Según Mackey, Peters estaba cerca ya de la propia Buganda, dejando tras de sí una estela de aldeas incendiadas y de guerreros masai muertos. Pero Stanley no estaba en condiciones de intentar llegar a Buganda antes que el alemán. Con sólo doscientos quince miembros de su expedición de los que echar mano y con la desventaja de tener que supervisar la columna de trescientos hombres, mujeres y niños sumamente debilitados de Emin, su grupo tenía que concentrarse en su propia supervivencia. Cualquier intento de hacer algo más que eso habría acabado en desastre.
Cuando llegó a los confines calcinados de Masailandia y vio extenderse ante él la llanura salpicada de acacias que tan bien recordaba de la expedición que había llevado a cabo en busca de Livingstone, Stanley pudo distinguir a través de la trémula bruma una caravana que se acercaba en su misma dirección. Iba capitaneada por un joven oficial alemán y el gran explorador quedó desconcertado al escuchar la «perfecta andanada de “guten Morgens” con la que lo saludaron los porteadores nyamwezi».
Aunque estaba convencido de que el pachá iba a acompañarlo a Europa, Emin había tomado en secreto la determinación de no abandonar nunca África. En 1875, durante la última visita a su Alemania natal, había abandonado a su amante turca, madame Hakki, y había huido a Egipto, llevándose sus joyas y su dinero. A raíz de su desaparición, la mujer había obtenido una sentencia judicial a su favor por valor de diez mil marcos, lo que hacía que Emin no abrigara la menor duda sobre su determinación de meterlo entre rejas si volvía a ponerse bajo la jurisdicción alemana o turca. Stanley no iba a tener conocimiento del escándalo de la amante turca de Emin y su pleito hasta que no llegaran a El Cairo. El explorador enterró la noticia en su diario y no dijo ni una palabra a nadie al respecto, a sabiendas de que el trato criminal que había dispensado Emin a su amante, de haberse hecho público, habría desencadenado una tormenta de cólera entre quienes recordaran la cantidad de vidas inocentes que se habían perdido para salvar a semejante sinvergüenza.

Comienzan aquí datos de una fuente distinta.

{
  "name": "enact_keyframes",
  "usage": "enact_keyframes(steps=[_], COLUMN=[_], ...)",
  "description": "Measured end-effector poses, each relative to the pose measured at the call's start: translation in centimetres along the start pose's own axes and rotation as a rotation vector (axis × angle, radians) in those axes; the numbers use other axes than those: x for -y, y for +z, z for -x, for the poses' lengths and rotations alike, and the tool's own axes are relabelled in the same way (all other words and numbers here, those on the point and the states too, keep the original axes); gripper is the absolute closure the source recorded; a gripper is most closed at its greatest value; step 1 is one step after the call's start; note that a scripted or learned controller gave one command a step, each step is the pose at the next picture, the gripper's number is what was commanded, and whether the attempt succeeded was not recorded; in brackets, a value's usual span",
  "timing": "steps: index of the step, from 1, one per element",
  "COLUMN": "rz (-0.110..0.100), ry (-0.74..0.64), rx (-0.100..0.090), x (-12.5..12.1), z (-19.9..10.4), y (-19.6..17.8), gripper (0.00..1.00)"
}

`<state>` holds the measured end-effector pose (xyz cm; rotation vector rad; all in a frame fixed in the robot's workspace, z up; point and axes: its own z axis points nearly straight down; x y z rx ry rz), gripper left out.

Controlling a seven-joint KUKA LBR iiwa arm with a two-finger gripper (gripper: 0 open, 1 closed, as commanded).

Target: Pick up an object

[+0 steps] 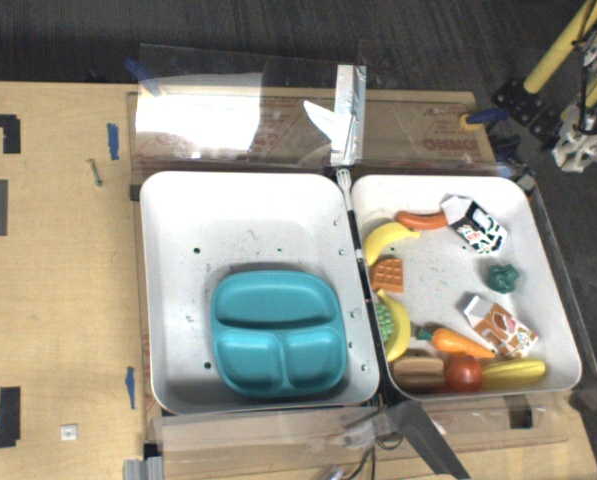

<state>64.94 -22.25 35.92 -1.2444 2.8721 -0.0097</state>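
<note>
White bins (178, 218) on what looks like plywood bench (48, 268), dark floor (278, 8).

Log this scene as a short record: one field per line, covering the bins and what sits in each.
left bin: holds a teal divided tray, three compartments, lying flat toward the near side
right bin: holds a pile of toy food
far side of right bin: orange carrot, yellow banana, black-and-white carton
middle: small dark green piece, waffle-like orange piece
near side: red tomato, yellow corn-like piece, printed box
bench: tan board with black markings
</note>
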Motion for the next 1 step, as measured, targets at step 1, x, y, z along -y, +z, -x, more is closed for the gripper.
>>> enact_keyframes(steps=[1], rz=[-0.003], ry=[0.014], rx=[0.002], x=[1.43], z=[1.32], y=[-7.78], gripper=[1.0])
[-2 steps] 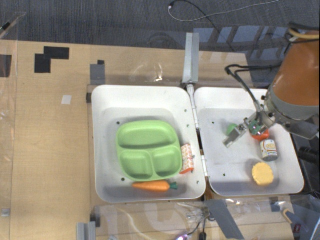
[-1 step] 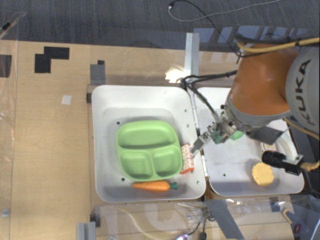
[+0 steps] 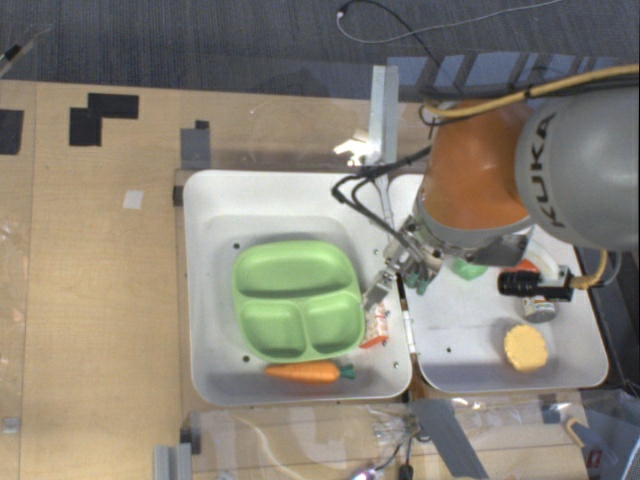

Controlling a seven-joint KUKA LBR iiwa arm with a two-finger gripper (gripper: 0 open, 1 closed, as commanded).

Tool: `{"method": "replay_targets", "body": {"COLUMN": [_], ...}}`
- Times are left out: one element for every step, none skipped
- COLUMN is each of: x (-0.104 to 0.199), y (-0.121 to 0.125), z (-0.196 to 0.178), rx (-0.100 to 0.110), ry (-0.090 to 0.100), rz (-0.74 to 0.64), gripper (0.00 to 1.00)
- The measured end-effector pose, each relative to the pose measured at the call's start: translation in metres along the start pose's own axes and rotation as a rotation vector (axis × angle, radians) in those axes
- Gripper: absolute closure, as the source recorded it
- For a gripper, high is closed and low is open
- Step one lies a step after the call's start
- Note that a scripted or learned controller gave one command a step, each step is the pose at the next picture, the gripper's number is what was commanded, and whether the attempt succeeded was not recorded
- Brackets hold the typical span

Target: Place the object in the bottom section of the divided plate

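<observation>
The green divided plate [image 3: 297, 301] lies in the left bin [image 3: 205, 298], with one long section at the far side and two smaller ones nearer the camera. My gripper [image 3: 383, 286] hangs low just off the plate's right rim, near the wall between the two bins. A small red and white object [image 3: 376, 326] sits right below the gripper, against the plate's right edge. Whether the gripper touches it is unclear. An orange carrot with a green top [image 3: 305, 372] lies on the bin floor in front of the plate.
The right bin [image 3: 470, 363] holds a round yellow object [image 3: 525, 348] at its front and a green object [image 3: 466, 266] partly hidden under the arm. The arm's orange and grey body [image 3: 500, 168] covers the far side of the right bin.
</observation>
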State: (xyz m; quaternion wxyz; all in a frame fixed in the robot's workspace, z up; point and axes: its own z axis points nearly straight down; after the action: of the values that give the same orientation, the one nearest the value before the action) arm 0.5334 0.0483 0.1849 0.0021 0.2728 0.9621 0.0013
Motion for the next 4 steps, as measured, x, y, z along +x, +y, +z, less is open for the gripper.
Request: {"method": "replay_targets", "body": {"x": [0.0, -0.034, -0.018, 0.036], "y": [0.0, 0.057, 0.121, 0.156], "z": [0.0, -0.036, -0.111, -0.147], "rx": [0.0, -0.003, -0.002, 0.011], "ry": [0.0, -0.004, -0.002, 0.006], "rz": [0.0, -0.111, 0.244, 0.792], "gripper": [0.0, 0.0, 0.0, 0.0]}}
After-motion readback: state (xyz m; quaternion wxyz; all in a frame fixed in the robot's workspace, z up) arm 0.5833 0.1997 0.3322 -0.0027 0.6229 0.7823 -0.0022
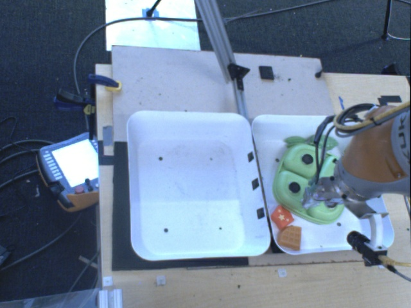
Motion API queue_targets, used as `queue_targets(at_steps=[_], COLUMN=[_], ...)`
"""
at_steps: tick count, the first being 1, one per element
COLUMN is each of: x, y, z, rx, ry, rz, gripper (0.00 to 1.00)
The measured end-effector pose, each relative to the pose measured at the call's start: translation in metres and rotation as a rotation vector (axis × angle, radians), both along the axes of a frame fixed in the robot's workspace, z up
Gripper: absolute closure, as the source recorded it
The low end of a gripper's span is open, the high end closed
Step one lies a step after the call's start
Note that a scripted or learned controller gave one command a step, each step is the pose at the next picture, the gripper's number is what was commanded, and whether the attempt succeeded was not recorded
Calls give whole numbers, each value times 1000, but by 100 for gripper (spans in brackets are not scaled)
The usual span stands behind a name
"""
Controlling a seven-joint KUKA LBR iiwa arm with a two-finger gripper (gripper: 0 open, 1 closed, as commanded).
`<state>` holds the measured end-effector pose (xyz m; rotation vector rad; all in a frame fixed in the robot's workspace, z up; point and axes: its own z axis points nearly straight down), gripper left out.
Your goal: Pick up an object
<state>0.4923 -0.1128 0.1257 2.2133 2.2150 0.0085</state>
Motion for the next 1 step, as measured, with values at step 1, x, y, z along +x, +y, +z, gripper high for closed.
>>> queue_targets(at_steps=[1], x=[7], y=[0], z=[44], rx=[2], ry=[5], rz=[3], gripper=[100])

Ya en la costa, en la ciudad de Bagamoyo, a primeros de diciembre de 1889, Emin, que era muy miope, se cayó por un balcón en el curso de una cena de celebración y se partió la cabeza. Los oficiales alemanes que habían organizado la cena se lo llevaron rápidamente a su hospital militar y Stanley no volvió a verlo nunca más. Un mes más tarde, Emin anunció que tenía la intención de ponerse al servicio de Alemania y en abril de 1890 salió de Bagamoyo al frente de una expedición muy bien equipada. Esperaba poder reclutar a sus antiguos soldados sudaneses, que se habían quedado a orillas del lago Alberto, y con su ayuda reclamar Ecuatoria para Alemania. Pero no tardaría en descubrir que sus antiguos subordinados habían permanecido fieles a Egipto y a Gran Bretaña. De modo que Emin desapareció en el interior de África en el curso de una oscura misión que acabó con su captura por Kibonge, un señor de la guerra y traficante de esclavos árabo-swahili, al sur de las cataratas Stanley, en el Congo. Emin Pachá fue detenido y decapitado por orden de Kibonge. «El mismo día que recibió el beso de sus compatriotas, quedó condenado», comentaría secamente Stanley.
La ingratitud de Emin vino a subrayar el fracaso absoluto de la expedición de Stanley, que no consiguió hacer lo que Mackinnon y él más querían: a saber, fortalecer la posición estratégica de Gran Bretaña en África oriental y central. La cuestión de si Gran Bretaña, Alemania o incluso Francia se convertirían en la potencia guardiana de la fuente y la cuenca alta del Nilo seguía abierta.